Natural Language Processing Flashcards
What does NLP stand for, and what does it mean?
Gives some examples of NL.
NLP stands for Natural Language Processing. These are programs which are concerned with how to analyse and process natural language data.
Examples of natural language: Speech, Text.
Give some examples of some easy and some hard NLP algorithms.
Easy: • Spell Checking • Finding Synonyms • Keyword Search • Parsing Information Hard: • Translation • Speech Recognition • Co-referencing (who does ‘she’ refer to?) • Question Answering (Especially visual)
Why is NLP hard? Give an example sentence.
NLP is hard because natural language lacks a defined structure and requires a strong understanding of context (e.g. sarcasm, idioms, emotion).
Here is an example sentence that demonstrates one of the issues:
The TV didn’t fit through the corridor because it was too wide.
The TV didn’t fit through the corridor because it was too narrow.
The subject it changes when the adjective changes because of the mechanics of the situation. This is incredibly difficult to model.

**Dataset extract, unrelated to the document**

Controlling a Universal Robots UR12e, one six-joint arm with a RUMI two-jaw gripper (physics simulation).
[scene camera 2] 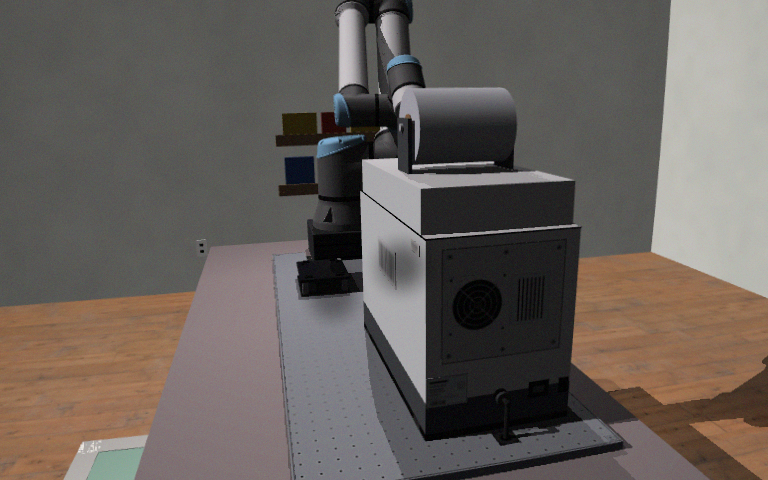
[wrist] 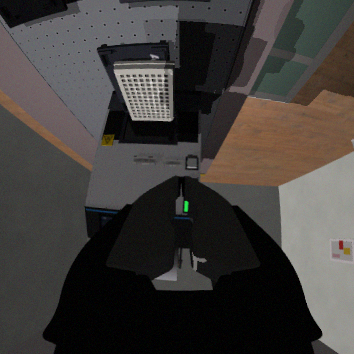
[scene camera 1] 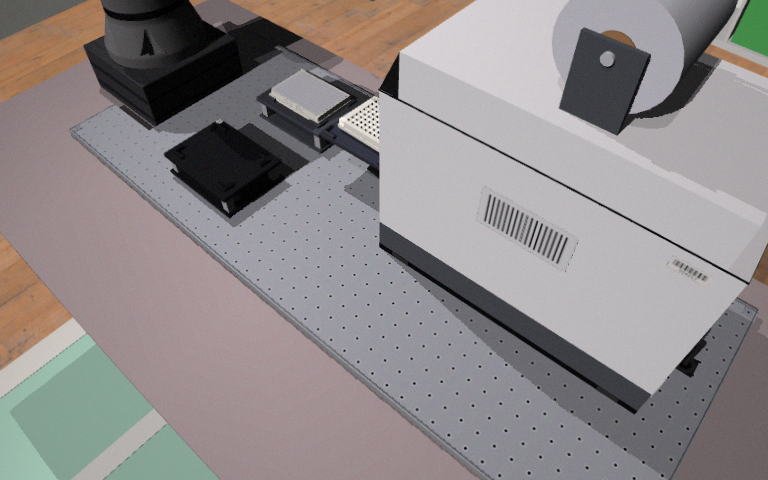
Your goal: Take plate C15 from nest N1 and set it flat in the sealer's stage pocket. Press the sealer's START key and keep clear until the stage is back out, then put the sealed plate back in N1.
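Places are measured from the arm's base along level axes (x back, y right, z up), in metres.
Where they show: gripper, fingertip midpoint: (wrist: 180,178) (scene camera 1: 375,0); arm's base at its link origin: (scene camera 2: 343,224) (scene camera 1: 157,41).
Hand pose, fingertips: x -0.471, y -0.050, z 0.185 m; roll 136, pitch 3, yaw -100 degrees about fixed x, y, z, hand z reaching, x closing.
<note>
Each offset is from my fingertips to the centre of the thing. "*": to the spot under its first point. Level surfaces: height alone.
A white multi-well plate {dx -0.064, dy +0.073, dz -0.162 m} (scene camera 1: 362,121) (wrist: 149,95) lies on the dark stage {dx -0.071, dy +0.088, dz -0.178 m} (scene camera 1: 353,148) (wrist: 107,57) in front of the sealer (scene camera 1: 441,169) (scene camera 2: 393,316) (wrist: 112,175). Its open wells show; its label cannot be read. My gripper (wrist: 180,178) is shut and empty, over the sealer's front in the wrist view, beyond the plate. A square key {dx -0.163, dy +0.008, dz -0.077 m} (wrist: 192,162) shows just past the fingertips. The gripper is hidden in scene camera 2. A black nest {dx +0.172, dy +0.210, dz -0.243 m} (scene camera 1: 220,161) (scene camera 2: 322,270) holds no plate; which nest is N1 cannot be read.
Another nest {* dx +0.204, dy +0.054, dz -0.238 m} (scene camera 1: 266,106) beside the stage holds a plate with a flat pale top {dx +0.133, dy +0.012, dz -0.215 m} (scene camera 1: 311,93). A large film roll {* dx -0.370, dy +0.222, dz +0.160 m} (scene camera 1: 617,50) (scene camera 2: 464,124) stands on the sealer. A small green light {* dx -0.162, dy +0.014, dz +0.006 m} (wrist: 186,206) shows between the fingers. A perforated board {dz -0.267 m} (scene camera 1: 339,271) (scene camera 2: 322,362) lies under the equipment.
</note>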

Why is NLP hard? Give an example sentence
NLP is hard because natural language lacks a defined structure and requires a strong understanding of context (e.g. sarcasm, idioms, emotion).
Here is an example sentence that demonstrates one of the issues:
The TV didn’t fit through the corridor because it was too wide.
The TV didn’t fit through the corridor because it was too narrow.
The subject it changes when the adjective changes because of the mechanics of the situation. This is incredibly difficult to model.
Explain what a term, document, and corpus is. Give examples.
These are general terms, and vary greatly in size and scale, for example:
• Corpus: A set of books
o Document: A book
Term: A word in a book
• Corpus: A set of tweets
o Document: A tweet
Term: A word in a tweet
• Corpus: A collection of articles
o Document: An article
Term: A word in an article
What is the NLP pipeline?
Text Pre Processing
Feature Extraction
Modelling
List the methods of text pre-processing?
Case Normalisation Punctuation Removal StopWord Removal Stemming Lemmatization Tokenization
Explain Case Normalisation.
Here we convert all text to the same case
Explain Punctuation Removal.
Here we simply remove all of the punctuation.
Explain StopWord Removal
Here we get rid of commonly occurring words that do not add any significant meaning to a sentence.
Explain Stemming. What is the problem with it?
Here we reduce inflection words to their root form by removing the suffix.
This is quick and simple but will not always yield real words:
• Halves -> Halv
• Caching -> Cach
Explain Lemmatization
Here we reduce inflection words to their root form by using a lookup table.
This is much slower, but much more accurate.
Explain Tokenization
This is the process of splitting the document into a list of ‘tokens’, symbols that are not split up any further.
What is an n-gram?
N-grams are a continuous sequence of n words. We can use N-grams as features.
What is Feature Extraction?
Feature extraction is the process of generating features from a text document.